When asked about it, Avalon is initially fatalistic about his father’s death, saying, “He was sick, and we knew he was never going to live that long. Death don’t really faze me much.”

Later, though, as we drive through the West Hollywood neighborhood where the two grew up, he softens. “Just because my dad was a junkie didn’t mean we didn’t go to baseball-card conventions and he didn’t turn me on to Marlon Brando movies. We still had all those moments. And I miss him. Not on Father’s Day, but right now. I mean, who can I call, all excited, to say, ‘Yo, I’m going to be in the L.A. Weekly?’ Not my dad. He doesn’t even know I ever wrote a song.”

Both Avalon and his sister had toyed with heroin in their midteens, but their father’s death appears to have accelerated an ingrained yen for the drug. Avalon attempted to curtail this seemingly inevitable path to self-destruction in the same way his father had, by starting a family. A year after his father’s death, Avalon and his teenage bride had a daughter. “It was like my dad took his last breath, and a year later, my daughter let out the loudest scream you have ever heard,” he says.
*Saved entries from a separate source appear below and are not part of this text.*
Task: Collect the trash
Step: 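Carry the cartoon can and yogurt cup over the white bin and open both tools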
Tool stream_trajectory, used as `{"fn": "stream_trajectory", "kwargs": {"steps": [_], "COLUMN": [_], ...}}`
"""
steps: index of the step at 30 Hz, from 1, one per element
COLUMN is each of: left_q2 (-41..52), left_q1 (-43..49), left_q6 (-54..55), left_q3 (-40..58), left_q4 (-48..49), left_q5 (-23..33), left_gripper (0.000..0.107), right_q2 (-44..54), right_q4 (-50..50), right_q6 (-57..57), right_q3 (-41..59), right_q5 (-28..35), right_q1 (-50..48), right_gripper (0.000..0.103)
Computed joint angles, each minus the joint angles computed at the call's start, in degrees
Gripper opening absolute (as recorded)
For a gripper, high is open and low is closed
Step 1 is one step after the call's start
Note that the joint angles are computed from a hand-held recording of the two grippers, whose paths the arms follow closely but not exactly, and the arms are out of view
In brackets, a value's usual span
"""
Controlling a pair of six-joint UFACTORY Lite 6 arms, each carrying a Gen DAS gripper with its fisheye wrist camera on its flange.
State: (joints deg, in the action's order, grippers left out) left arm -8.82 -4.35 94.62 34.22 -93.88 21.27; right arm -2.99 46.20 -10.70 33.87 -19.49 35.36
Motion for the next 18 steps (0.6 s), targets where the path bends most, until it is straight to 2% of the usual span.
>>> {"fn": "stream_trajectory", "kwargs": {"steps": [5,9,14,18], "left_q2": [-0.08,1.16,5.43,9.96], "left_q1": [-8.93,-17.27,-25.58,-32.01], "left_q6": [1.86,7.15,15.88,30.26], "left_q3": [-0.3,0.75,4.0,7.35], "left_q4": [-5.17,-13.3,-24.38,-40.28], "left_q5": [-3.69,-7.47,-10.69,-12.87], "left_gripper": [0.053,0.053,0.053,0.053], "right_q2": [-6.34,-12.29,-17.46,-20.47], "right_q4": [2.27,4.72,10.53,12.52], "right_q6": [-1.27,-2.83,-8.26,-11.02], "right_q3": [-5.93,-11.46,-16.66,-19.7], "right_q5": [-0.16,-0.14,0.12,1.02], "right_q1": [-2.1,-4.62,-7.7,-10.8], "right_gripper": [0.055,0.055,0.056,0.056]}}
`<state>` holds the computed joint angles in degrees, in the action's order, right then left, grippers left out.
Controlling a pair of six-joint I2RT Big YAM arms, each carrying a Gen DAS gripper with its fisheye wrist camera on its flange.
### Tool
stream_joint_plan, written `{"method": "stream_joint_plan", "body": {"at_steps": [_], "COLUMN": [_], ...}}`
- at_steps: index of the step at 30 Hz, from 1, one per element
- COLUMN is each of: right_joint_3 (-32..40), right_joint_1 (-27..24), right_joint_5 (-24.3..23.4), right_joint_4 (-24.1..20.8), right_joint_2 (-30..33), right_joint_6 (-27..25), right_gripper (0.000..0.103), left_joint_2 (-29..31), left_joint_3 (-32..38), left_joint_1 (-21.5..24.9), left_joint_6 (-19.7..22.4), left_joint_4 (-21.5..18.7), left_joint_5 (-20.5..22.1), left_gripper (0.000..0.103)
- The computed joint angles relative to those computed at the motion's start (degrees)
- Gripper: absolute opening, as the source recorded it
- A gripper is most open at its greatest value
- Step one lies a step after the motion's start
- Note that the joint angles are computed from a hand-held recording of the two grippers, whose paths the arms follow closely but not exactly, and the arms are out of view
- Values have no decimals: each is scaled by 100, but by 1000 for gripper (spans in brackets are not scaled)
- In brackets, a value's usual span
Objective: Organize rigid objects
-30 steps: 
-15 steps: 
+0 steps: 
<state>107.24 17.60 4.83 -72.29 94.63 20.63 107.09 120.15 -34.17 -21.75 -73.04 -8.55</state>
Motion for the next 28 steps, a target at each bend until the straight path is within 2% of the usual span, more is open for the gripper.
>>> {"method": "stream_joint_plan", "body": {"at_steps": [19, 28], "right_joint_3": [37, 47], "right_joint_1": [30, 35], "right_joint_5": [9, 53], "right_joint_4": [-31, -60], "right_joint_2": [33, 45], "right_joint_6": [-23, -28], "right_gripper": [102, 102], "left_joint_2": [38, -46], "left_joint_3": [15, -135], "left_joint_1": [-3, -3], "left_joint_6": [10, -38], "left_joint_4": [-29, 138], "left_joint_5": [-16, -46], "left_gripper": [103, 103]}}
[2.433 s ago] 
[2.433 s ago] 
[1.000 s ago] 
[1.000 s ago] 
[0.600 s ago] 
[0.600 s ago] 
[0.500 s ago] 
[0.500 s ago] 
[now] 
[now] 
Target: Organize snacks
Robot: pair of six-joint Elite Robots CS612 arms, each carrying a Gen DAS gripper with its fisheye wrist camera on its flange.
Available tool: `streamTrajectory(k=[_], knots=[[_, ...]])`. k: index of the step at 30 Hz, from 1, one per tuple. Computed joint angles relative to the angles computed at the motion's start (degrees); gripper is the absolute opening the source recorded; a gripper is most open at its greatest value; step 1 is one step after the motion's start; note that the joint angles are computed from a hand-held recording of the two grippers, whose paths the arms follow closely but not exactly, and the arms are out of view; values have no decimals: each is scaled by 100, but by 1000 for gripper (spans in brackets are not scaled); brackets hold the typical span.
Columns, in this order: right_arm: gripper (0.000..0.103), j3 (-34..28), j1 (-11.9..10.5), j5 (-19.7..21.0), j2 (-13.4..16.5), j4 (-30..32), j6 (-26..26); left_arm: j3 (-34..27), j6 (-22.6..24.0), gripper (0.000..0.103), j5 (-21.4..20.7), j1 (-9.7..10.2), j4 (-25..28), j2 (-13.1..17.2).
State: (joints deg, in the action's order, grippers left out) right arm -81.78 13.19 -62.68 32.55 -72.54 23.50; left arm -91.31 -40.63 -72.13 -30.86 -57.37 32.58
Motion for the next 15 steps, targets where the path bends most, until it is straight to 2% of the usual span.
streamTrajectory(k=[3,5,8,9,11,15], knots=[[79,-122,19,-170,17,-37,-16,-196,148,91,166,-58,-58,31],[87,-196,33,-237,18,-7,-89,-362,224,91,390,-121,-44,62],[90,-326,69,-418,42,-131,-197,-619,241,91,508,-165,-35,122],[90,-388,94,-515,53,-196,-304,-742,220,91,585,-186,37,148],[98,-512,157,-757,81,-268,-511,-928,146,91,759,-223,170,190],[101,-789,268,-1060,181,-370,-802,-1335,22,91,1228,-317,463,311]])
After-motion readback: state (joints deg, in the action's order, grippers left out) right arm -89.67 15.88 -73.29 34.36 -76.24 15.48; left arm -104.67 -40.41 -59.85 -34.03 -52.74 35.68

The three of them moved away to Portland to start anew. He had become increasingly disillusioned with the rigid laws of Orthodox Judaism and shaved off his beard the day his daughter came home from the hospital. But as with his father, a family wasn’t enough to check Avalon’s own descent. He had been smoking and selling pot while attending the Orthodox temples back in Hollywood (there is technically no rule against it, he says) and began using heroin more and more as they settled in Portland, eventually abandoning his wife and daughter altogether for the drug.

Then, at perhaps his lowest point, addicted and living amid the hustlers and street urchins of downtown Portland, and selling his body to support his habit, Avalon called his mom back in Los Angeles to say hello. She told him to come home and says she was genuinely surprised when he called a day later from the downtown L.A. bus station. He moved into his mother’s home and managed to kick his drug habit.

Everyone I’ve heard describe Avalon’s younger sister says that she could light up a room and that when she spiraled downward, it was with a stunning and frightening intensity.

“She was just like a light,” says Avalon’s mother. “So charming and beautiful, but she could go to those lower depths just like her father. Mickey would be homeless at a friend’s house in Malibu. People take care of him because he doesn’t take up much space. And he would never let anybody consciously hurt him. I can’t say the same about her. She would be down in MacArthur Park.”

Inspired by Avalon’s unexpected success, the family managed to track down his sister and bring her home as well. “I thought it would all work out, that we would do it with love,” his mother tells me sadly.

“That was the best year of my life,” Avalon says without hesitation. “It was the closest I had ever been to my sister, and we were both in my mom’s house, which we had left before we were supposed to. It’s as if we created and re-created memories during that time.”